Final Update: As of 2010, Lever House became Casa Lever, an Italian restaurant from the Sant Ambrosius team.
Update 2: As of Friday, April 10, Lever House is “closed for renovations.” We put that in quotes because many such closures turn out to be extremely long-lasting, or indeed permanent. It certainly seems that if Lever House re-opens at all, it will be in a much altered form.
Update: As of April 2008, Scott Bryan was announced executive chef at Lever House, replacing Dan Silverman. But just days later, he quit. As of June 2, 2008, Bradford Thompson was announced as the new chef at Lever House. The alum of several Daniel Boulud restaurants, Thompson was previously chef de cuisine at Mary Elaine’s at the Phoenician in Scottsdale, Arizona, where he won the James Beard Best Chef (Southwest) award for 2006.

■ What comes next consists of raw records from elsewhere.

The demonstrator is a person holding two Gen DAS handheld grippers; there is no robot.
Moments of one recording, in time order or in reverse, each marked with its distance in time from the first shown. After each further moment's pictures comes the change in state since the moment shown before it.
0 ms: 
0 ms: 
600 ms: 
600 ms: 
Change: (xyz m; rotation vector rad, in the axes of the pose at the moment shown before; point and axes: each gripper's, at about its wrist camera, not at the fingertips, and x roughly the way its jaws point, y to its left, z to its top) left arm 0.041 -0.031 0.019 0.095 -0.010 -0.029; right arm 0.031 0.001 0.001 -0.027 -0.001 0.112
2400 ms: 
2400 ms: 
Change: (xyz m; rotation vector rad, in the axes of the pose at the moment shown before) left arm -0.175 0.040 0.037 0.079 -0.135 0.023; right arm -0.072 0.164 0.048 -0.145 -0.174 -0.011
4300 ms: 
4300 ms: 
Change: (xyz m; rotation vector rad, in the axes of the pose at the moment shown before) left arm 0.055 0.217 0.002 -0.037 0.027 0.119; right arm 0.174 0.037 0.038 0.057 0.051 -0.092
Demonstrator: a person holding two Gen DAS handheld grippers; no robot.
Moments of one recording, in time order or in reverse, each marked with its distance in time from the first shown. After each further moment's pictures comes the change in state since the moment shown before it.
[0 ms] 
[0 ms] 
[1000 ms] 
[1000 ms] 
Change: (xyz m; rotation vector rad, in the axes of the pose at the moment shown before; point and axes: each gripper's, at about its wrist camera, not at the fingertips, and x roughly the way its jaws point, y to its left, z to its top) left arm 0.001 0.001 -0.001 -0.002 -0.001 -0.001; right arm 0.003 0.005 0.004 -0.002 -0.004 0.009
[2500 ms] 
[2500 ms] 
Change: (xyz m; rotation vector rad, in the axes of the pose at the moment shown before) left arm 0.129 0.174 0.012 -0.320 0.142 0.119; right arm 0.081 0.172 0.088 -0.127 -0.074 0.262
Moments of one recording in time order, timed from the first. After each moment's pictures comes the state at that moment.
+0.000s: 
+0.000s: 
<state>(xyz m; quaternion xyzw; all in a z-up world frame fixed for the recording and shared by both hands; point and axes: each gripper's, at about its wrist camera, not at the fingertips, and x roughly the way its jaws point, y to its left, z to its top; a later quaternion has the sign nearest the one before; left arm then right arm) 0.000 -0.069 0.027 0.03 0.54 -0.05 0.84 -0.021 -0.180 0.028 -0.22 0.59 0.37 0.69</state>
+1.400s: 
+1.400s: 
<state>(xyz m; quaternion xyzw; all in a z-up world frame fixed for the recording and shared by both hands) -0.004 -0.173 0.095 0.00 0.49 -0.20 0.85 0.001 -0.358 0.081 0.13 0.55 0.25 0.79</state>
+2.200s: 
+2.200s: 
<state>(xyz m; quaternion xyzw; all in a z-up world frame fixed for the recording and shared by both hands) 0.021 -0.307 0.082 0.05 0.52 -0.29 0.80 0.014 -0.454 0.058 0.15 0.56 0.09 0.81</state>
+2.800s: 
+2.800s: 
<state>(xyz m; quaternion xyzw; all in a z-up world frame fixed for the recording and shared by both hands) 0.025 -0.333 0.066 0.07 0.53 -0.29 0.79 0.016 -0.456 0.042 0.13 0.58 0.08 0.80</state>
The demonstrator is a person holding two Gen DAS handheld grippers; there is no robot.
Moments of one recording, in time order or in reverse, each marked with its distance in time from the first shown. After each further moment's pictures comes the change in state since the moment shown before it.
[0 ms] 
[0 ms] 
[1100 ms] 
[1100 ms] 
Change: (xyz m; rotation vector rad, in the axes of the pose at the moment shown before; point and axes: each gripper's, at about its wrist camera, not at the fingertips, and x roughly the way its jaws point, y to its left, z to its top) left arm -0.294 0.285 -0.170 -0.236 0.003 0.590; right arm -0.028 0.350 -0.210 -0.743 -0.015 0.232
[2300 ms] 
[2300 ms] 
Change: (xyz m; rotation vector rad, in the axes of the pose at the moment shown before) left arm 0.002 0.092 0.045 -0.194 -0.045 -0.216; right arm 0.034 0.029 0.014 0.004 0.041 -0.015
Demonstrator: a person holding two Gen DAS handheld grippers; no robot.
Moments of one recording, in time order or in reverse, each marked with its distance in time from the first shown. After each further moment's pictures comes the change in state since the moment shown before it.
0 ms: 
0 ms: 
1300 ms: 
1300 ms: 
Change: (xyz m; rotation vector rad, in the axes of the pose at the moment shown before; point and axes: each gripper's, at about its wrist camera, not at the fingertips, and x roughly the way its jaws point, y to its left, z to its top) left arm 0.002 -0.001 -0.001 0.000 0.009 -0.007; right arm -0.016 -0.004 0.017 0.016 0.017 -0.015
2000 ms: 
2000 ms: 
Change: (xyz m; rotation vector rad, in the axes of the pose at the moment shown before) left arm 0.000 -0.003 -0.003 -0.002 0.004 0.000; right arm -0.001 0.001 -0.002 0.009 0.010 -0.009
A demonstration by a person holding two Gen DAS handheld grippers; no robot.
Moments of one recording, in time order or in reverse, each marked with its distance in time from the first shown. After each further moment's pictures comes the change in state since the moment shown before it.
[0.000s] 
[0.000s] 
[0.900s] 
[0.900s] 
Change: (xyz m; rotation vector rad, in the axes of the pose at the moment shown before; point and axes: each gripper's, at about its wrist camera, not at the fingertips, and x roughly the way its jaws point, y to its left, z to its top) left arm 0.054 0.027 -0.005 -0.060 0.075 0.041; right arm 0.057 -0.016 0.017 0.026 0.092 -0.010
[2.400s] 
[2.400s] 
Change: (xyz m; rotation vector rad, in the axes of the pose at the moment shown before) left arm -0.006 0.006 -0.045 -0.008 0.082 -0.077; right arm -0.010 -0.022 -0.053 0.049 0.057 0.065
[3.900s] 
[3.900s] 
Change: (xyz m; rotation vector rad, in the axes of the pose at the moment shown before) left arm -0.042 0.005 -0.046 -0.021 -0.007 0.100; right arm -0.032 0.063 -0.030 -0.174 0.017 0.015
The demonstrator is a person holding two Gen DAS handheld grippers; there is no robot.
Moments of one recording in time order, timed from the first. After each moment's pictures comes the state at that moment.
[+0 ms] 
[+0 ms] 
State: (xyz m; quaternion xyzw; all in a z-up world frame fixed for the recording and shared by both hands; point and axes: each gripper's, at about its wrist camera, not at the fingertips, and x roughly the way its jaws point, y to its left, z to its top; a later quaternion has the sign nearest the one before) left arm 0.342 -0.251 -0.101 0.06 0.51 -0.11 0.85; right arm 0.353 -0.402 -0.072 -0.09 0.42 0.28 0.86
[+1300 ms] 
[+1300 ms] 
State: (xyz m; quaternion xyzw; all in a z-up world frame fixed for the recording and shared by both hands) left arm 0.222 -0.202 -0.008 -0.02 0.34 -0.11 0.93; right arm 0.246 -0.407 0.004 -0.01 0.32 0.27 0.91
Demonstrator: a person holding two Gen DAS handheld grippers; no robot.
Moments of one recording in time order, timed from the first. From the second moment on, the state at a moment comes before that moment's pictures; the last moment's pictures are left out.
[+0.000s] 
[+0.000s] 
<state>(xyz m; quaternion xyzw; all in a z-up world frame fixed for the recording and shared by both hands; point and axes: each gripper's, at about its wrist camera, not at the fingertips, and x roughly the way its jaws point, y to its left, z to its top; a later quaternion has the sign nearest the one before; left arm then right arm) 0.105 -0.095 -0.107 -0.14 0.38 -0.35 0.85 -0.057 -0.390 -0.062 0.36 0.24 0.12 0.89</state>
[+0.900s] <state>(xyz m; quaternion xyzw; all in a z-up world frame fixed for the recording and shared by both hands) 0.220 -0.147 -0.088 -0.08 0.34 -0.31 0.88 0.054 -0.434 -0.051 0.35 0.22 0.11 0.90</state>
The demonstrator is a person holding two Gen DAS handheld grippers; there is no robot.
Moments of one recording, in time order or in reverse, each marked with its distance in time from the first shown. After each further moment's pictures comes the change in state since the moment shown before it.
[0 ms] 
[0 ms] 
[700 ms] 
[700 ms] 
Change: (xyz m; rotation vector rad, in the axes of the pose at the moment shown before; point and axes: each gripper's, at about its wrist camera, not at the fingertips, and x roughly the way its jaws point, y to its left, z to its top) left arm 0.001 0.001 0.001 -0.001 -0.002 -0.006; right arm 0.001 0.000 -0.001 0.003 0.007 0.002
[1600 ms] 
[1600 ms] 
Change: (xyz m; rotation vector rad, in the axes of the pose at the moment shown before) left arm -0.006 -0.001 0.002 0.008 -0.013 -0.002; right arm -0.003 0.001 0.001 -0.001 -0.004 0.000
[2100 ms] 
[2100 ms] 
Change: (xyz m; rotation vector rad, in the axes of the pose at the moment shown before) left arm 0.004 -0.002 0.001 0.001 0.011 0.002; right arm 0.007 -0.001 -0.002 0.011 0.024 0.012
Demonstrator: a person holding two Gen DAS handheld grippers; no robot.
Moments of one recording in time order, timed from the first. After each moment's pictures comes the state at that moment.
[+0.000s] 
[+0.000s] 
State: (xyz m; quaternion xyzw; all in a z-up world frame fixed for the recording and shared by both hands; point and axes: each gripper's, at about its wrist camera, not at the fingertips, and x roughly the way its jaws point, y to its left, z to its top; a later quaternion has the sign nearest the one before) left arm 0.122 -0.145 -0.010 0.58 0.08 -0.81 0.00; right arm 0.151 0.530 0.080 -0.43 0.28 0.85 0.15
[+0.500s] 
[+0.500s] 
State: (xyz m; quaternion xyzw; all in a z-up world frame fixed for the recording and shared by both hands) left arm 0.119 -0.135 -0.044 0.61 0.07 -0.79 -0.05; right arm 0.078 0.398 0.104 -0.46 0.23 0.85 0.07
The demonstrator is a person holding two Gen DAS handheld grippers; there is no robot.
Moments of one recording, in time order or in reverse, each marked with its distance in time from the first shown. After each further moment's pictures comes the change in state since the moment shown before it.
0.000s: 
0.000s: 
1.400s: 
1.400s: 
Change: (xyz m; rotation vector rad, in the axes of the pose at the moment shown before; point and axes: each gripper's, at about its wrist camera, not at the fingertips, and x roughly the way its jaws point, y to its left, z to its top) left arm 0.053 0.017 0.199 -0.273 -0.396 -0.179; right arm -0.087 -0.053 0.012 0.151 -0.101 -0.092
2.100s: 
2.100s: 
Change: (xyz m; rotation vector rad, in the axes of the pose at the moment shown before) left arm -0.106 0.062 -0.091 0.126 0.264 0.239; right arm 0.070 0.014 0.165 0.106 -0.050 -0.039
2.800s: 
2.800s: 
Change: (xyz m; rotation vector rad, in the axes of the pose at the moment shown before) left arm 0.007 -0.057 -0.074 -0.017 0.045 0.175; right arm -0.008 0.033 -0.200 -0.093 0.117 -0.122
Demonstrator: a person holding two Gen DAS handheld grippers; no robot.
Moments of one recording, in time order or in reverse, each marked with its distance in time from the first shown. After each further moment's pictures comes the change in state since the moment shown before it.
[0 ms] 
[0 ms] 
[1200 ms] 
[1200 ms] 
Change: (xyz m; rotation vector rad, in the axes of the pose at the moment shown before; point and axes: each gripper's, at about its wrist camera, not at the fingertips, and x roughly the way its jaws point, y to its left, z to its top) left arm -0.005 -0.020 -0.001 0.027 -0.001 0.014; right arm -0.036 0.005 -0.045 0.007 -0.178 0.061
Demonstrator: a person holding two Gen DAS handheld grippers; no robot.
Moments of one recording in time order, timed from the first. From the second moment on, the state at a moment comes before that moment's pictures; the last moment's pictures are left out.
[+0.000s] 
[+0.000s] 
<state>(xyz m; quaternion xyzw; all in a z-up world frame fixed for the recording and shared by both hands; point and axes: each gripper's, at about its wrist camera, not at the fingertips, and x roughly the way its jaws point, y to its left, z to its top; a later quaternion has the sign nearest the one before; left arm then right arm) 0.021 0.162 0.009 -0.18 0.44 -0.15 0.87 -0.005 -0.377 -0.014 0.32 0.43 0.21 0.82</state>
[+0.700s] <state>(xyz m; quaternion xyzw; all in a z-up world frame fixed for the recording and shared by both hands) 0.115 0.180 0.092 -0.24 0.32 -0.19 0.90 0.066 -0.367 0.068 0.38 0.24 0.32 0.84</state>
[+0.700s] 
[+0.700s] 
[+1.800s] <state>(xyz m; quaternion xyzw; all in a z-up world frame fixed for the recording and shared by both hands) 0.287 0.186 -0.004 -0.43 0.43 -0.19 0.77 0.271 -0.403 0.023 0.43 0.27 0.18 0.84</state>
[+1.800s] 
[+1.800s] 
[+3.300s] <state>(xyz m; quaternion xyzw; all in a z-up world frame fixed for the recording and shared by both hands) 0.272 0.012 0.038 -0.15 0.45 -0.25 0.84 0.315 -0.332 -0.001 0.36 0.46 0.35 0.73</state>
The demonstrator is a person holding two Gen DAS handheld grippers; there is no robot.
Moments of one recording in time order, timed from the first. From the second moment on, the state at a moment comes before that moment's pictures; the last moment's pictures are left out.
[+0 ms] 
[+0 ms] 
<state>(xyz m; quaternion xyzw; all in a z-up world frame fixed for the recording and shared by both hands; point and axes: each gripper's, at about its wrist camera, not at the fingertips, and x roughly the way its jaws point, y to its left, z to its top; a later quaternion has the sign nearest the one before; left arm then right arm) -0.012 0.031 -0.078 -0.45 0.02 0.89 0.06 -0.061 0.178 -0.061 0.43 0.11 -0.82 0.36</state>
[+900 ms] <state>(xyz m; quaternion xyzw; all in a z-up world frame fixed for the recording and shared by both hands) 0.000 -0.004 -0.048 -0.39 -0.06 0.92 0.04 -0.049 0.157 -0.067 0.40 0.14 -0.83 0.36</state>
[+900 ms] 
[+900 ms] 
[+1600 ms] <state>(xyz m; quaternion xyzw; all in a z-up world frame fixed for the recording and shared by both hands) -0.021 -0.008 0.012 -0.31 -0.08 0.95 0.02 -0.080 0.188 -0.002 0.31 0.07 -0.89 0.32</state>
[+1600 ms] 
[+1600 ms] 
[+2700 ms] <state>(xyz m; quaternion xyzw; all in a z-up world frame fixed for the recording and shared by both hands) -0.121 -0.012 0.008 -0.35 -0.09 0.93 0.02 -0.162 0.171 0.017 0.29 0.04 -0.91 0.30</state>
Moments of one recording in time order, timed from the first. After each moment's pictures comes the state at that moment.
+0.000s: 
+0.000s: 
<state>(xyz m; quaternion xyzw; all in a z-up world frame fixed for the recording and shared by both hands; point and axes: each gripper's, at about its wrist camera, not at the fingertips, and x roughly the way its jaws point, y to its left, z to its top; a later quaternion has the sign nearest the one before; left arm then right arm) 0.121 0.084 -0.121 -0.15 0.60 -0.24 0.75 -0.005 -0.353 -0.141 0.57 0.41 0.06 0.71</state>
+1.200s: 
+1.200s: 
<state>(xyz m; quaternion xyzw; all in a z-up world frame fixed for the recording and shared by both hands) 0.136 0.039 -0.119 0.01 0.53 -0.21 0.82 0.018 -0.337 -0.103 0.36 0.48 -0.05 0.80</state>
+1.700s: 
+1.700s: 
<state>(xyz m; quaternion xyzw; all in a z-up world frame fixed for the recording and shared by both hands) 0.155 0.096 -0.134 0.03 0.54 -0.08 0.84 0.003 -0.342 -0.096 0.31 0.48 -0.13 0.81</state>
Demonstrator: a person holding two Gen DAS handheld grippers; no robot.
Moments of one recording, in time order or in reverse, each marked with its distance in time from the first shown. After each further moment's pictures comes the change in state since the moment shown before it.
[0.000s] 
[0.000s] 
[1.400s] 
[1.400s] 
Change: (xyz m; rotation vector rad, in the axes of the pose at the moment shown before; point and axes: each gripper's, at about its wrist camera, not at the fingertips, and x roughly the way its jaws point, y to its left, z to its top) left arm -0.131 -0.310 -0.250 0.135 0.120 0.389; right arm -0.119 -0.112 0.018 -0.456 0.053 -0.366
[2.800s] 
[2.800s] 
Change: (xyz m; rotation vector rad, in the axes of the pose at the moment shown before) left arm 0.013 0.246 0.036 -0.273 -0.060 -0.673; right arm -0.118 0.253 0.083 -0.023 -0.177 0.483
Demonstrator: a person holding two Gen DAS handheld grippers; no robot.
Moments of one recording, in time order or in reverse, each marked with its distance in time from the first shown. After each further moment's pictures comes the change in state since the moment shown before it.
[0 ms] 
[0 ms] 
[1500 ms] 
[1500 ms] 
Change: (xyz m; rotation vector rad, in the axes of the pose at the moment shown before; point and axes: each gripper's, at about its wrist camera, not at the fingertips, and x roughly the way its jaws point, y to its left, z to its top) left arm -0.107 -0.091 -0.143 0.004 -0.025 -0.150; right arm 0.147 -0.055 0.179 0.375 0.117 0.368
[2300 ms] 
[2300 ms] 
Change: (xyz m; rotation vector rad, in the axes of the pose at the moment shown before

I dined at Lever House in late May with two colleagues. The modernist space is striking, with the abundance of hexagonal shapes almost letting you forget that the walls are a plain-Jane light brown. Tables are comfortable and impeccably set, but they are exceedingly close together, with waiters performing Olympic-class gymnastic manoevers to get to your table. The noise level is uncomfortably loud.
The cuisine is a mostly undistinguished New American. Roasted asparagus with duck egg and parmigiano reggiano ($17) sounded promising, but a puddle of fried egg somewhat overwhelmed the asparagus. I was pleased to find that Colorado rack of lamb ($38) came with two thick double-cut chops, which were lusciously tender. They came with a spicy lamb sausage that was the evening’s highlight, along with a salad of parsley and mint that didn’t wow me. Strawberry cheesecake for dessert ($12) brought the evening to a fitting close.
I enjoyed a cocktail called the Bourbon Smash, although it was over-priced at $15. I was annoyed when the server removed it before I was finished. He asked if I’d like some wine with dinner. I hadn’t had time yet to peruse the list, so I entreated him to return in a few minutes. We never saw him again till dessert, so I drank water.
The bill for three was $200 including tax, before tip. That was for food only, as we drank no alcohol. (My cocktail was ordered at the bar.) At that price, you certainly expect the food to be good—which this was—but I prefer quieter surroundings and more attentive service. I won’t be rushing back.